Walk Beside Me

Walk Beside Me
September 30, 2014 Children's Developmental Centre

It is said that a friend is someone who knows all about you and still loves you. People like this are not easy to come across and yet are needed to spice our existence. The role of a friend is even more profound in the life of a special-needs child because a special child can often be subject to ridicule and teasing; having a friend without special needs with them reduces the chances of being picked on. Peer friendships allow special kids to bond with individuals other than family members and this helps open their worlds, boost their self-esteem and even help them develop. Children want to have friends, but those with special needs have some obstacles to overcome. Some children are shunned because of physical differences while others have social and communication deficits that make it hard to start and keep friendships. Finding meaningful friendships should be a priority for parents or carers of children with special needs.

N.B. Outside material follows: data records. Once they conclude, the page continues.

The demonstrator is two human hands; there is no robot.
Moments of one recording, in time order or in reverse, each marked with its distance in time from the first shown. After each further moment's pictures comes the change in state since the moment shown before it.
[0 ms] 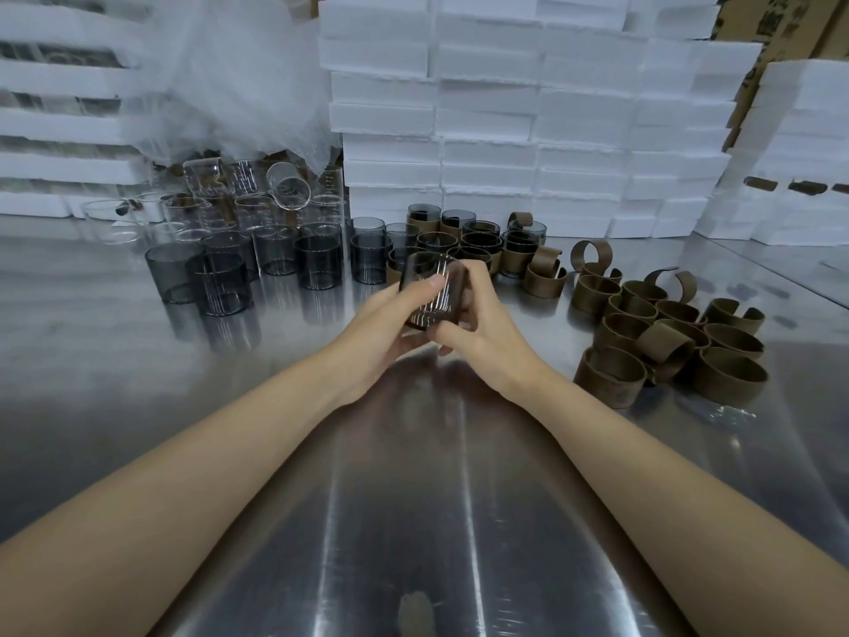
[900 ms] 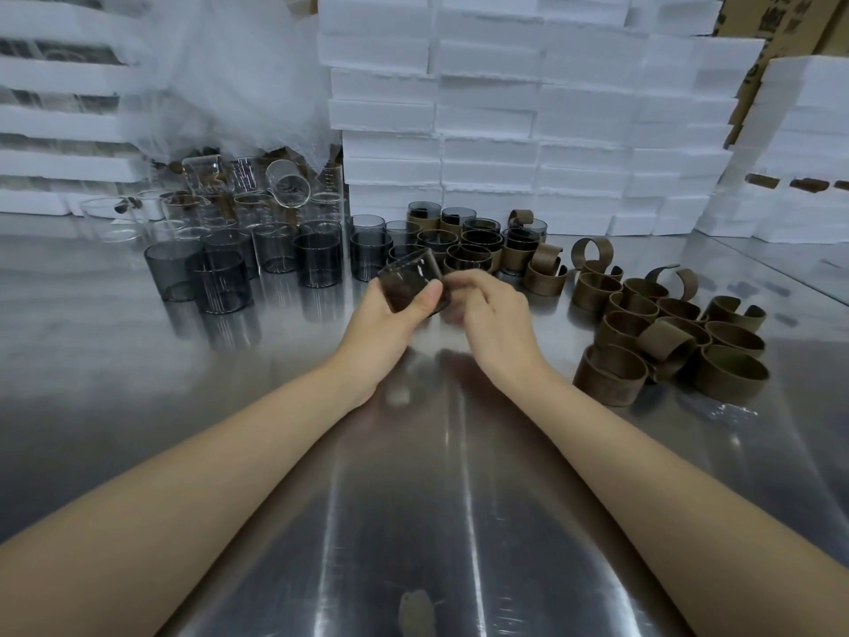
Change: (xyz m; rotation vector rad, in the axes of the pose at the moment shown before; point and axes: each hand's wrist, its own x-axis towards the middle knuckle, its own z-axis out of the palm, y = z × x) left_hand 0.000 -0.010 0.003 0.192 0.272 0.085; right_hand 0.007 -0.005 0.004 -0.275 0.288 0.178
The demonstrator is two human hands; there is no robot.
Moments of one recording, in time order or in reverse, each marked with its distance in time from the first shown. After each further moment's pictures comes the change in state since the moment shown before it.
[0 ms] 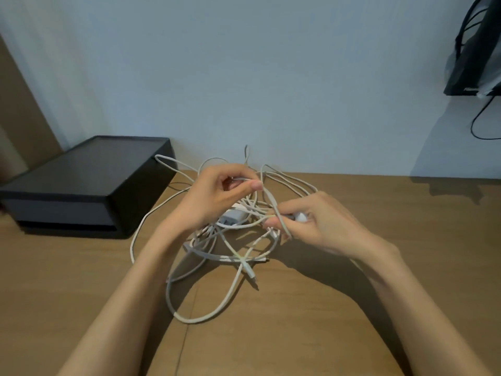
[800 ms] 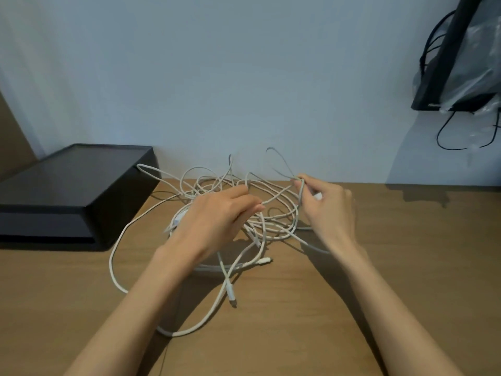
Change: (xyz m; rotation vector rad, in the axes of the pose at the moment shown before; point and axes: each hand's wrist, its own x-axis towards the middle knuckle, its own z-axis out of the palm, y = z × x) left_hand -0.003 -0.006 0.027 0.729 0.062 0.414; right_hand 0.007 0.035 0.003 0.009 0.718 0.356
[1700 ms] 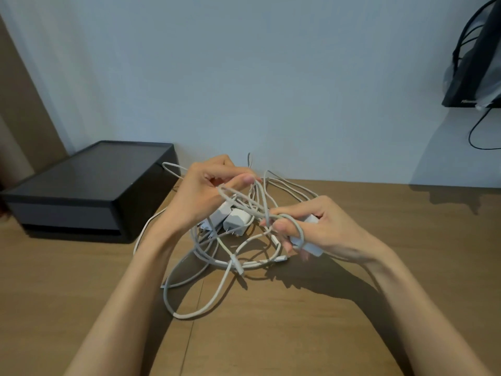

Parents or carers should understand how their child’s personality works. This can help them identify their child’s interests and find others who like similar things- video games, toys, football and help them share and communicate about the common interests. It is important to note that as much as caregivers would like their children to play with other children in their age group, this is not always possible due to a child’s particular deficits or lack of willing mates. Interaction with different aged children should be encouraged; a child might enjoy the big brother or sister role with a younger child which gives them a sense of responsibility. Friendship with special kids benefit the normal kids as this helps them to be more accepting and appreciative of individual differences as they grow; it sharpens their communication skills, teaching them how to better interact with others. Other children with special needs should also be sought out by caregivers; having friends who are going through the same issues and might have similar challenges is also helpful.

In their search to find friends for their children, parents and caregivers might run into rejection. There will be parents that won’t be comfortable having children with special needs playing with theirs; this should not deter parents and carers of special children from continuing their search for friends for their children. It is also the responsibility of parents to help their children identify when the relationship is not working.

-Peter Akinbobola (Physiotherapy Student on internship from UCH).